Based upon the experience of those who work in this field, the following observations on this issue seem supportable:
1. One in four lawyers suffer from elevated feelings of psychological distress, including feelings of inadequacy, inferiority, anxiety, social alienation, isolation and depression.
2. Out of 105 professions studied by Johns Hopkins University, lawyers top the list in the incidence of major depression, and depression is involved in more than half of all attempted suicides.
3. Research suggests that those who suffer from intense perfectionism are at higher risk for suicide. They are driven by an intense need to avoid failure. To these people, nothing seems quite good enough and they are unable to derive satisfaction from what ordinarily might be considered even superior performance. Sound like any lawyers you know?
4. Estimates from around the country indicate that the incidence of substance abuse among lawyers is as much as double the national average. Substance abusers are 10 times more likely to commit suicide.
What Can I Do To Help Someone Who May Be Suicidal?

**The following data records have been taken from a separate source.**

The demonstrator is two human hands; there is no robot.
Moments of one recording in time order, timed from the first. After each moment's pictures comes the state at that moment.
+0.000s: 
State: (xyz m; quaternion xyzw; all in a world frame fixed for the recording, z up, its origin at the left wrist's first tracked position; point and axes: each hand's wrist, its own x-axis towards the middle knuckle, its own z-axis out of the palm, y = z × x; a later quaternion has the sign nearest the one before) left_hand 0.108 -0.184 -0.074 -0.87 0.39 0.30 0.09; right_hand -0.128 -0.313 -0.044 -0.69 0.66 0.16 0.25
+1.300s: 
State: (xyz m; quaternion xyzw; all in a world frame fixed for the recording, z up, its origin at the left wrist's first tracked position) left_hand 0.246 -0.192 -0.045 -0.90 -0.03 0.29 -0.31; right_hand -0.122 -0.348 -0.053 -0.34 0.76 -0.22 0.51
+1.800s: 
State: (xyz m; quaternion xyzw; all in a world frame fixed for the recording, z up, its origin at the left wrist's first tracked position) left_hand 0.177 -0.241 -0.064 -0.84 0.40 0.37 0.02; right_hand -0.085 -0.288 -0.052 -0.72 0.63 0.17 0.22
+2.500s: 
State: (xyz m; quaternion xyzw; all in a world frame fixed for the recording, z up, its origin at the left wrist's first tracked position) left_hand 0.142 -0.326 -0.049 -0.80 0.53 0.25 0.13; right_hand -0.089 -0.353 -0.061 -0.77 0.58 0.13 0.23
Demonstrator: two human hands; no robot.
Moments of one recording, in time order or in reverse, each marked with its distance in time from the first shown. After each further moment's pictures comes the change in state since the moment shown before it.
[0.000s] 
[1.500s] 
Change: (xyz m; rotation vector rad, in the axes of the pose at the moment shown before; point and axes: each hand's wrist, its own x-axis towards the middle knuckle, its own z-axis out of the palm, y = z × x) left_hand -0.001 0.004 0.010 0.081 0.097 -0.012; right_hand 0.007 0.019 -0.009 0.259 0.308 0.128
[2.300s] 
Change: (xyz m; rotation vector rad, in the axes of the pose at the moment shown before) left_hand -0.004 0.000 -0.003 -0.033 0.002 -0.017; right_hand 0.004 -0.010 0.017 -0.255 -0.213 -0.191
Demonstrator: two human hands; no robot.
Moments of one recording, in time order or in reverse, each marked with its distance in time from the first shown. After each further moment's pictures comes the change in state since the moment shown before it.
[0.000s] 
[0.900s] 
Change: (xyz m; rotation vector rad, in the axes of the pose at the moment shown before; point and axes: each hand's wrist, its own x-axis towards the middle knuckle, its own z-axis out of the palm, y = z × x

A threat of suicide is a very serious matter. The very first thing that all of us must realize is that every such threat is – in truth and in fact – a call for help. Given this, any time anyone discloses suicidal ideations or feelings, PLEASE TAKE IT SERIOUSLY.
It is much better to be somewhat embarrassed because you were wrong than to be remorseful in that you failed to help. Once you have taken the threat seriously and extended the hand of friendship for help, here are some additional suggestions:
1. Listen, listen, listen. So often, suicidal people feel isolated, disconnected and unimportant. It is critical to be as nonjudgmental and empathetic ans you can.
2. If you don’t already know, go ahead and ask them if they are feeling suicidal. Asking that question will not make it worse; it will give them permission to talk about it with you.
3. If they are feeling suicidal, ask them if they have a plan. Find out if they have the means to attempt suicide and whether they have thought about when they will make the attempt.
4. If they don’t have a plan, there may not be an immediate crisis, but the person nevertheless has a serious problem that requires professional assistance. Encourage them to seek professional help, and even offer to help them make that first call.
5. If they do have a plan but are not threatening immediate action, get to to commit to you not to take any suicidal action until they see you again. Again, encourage them to seek professional help and even offer to help them make that first call.
6. If they have a plan and are threatening immediate action, do not leave them alone. Take whatever action is necessary to get them into professional hands. If you have to, take them to the emergency room of the nearest hospital.